Chesapeake Energy (CHKA.Q) announced first-quarter results before the market opened this morning. America's second-largest natural gas producer reported adjusted net income of $405 million or $0.59 per share, which beat estimates by $0.11 per share. This represented a 97% surge from last year's first quarter.

Chesapeake Energy's production increased by 11% to an average of 675,200 barrels of oil equivalent per day, or BOE/d. This increase in production was mainly due to a surge in natural gas liquids volumes, which were up 63% over last year's first quarter while oil volumes increased 20% and natural gas production moved up by 4%. Because of surging natural gas liquids volumes the company is now raising its full-year production guidance range from 8%-10% to 9%-12%.

Surging liquids production, along with higher realized prices, is fueling an increase in the company's operating cash flow. First-quarter operating cash flow was $1.6 billion, which was 37% ahead of last year's first quarter. Chesapeake Energy now sees full-year cash flow of $5.8 billion-$6.0 billion. That's 13% higher, or $700 million, than its previous guidance.

Chesapeake Energy was able to achieve this success despite a 50% year over year drop in its capital spending plan. That capital was enough to enable the company to complete 234 total wells in the quarter, which is just 40 less than it drilled in last year's first quarter.
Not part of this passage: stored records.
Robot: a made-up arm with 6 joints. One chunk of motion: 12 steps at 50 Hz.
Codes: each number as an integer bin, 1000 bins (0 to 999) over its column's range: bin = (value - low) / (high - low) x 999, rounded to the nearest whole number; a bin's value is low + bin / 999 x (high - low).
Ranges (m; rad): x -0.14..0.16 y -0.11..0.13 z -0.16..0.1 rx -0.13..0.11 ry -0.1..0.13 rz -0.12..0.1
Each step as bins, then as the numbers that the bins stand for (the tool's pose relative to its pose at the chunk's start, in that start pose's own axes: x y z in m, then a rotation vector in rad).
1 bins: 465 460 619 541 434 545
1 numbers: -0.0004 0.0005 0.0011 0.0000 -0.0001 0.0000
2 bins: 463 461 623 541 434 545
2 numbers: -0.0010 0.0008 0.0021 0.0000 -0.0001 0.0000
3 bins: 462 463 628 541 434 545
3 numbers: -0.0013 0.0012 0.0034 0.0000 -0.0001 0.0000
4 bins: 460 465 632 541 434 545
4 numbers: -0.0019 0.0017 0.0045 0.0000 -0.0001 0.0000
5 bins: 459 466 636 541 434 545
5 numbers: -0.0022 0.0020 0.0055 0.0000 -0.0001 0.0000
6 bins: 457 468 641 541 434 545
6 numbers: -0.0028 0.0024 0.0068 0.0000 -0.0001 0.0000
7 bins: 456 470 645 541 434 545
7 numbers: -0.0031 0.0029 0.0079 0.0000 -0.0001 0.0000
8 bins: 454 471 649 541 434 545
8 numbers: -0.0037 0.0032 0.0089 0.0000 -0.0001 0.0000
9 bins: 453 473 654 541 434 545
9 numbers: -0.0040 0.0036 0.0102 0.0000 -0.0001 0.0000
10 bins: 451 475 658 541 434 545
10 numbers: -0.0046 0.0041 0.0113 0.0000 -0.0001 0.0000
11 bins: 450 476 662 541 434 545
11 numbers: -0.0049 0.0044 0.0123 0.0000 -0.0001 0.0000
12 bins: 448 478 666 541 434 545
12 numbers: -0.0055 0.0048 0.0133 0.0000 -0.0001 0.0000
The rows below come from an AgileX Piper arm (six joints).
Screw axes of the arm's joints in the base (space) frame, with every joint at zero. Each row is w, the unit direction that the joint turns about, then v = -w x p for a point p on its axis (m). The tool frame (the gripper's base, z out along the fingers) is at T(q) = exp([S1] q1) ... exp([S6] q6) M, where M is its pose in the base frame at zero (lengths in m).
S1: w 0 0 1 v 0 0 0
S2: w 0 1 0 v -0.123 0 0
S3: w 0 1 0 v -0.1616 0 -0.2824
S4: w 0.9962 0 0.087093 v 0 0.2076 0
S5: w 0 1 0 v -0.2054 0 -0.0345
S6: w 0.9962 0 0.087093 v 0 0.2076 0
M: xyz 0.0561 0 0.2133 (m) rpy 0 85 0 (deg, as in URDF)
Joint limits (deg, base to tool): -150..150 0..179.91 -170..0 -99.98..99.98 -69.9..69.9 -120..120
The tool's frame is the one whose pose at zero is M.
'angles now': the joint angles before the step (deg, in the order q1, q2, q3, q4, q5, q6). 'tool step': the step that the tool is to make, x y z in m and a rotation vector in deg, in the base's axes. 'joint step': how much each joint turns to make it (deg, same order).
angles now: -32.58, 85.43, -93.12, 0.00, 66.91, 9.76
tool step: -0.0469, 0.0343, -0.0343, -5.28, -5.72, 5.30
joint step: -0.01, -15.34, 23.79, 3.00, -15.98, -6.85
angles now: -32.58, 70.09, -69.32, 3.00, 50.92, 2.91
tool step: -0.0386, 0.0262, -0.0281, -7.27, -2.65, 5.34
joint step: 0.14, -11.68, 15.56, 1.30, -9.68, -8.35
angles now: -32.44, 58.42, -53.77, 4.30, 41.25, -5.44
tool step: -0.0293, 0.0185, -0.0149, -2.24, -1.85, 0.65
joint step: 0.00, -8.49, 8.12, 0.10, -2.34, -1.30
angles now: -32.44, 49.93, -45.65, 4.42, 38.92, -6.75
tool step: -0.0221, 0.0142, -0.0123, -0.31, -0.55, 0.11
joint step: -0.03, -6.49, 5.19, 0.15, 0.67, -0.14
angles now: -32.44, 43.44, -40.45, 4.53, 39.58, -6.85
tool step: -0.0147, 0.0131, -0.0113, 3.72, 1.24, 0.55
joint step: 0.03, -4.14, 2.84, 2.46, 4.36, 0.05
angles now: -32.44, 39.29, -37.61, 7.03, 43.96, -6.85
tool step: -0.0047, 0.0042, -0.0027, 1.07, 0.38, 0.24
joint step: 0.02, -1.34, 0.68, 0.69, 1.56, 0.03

In a statement in the company's press release commenting on the quarter, CEO Doug Lawler called it "an important and defining quarter." He noted that the company's focus on cost drove a tangible improvement in Chesapeake Energy's growth profile. Because of that, it was able to raise its production and its cash flow guidance as its performance improvements are expected to continue throughout the year.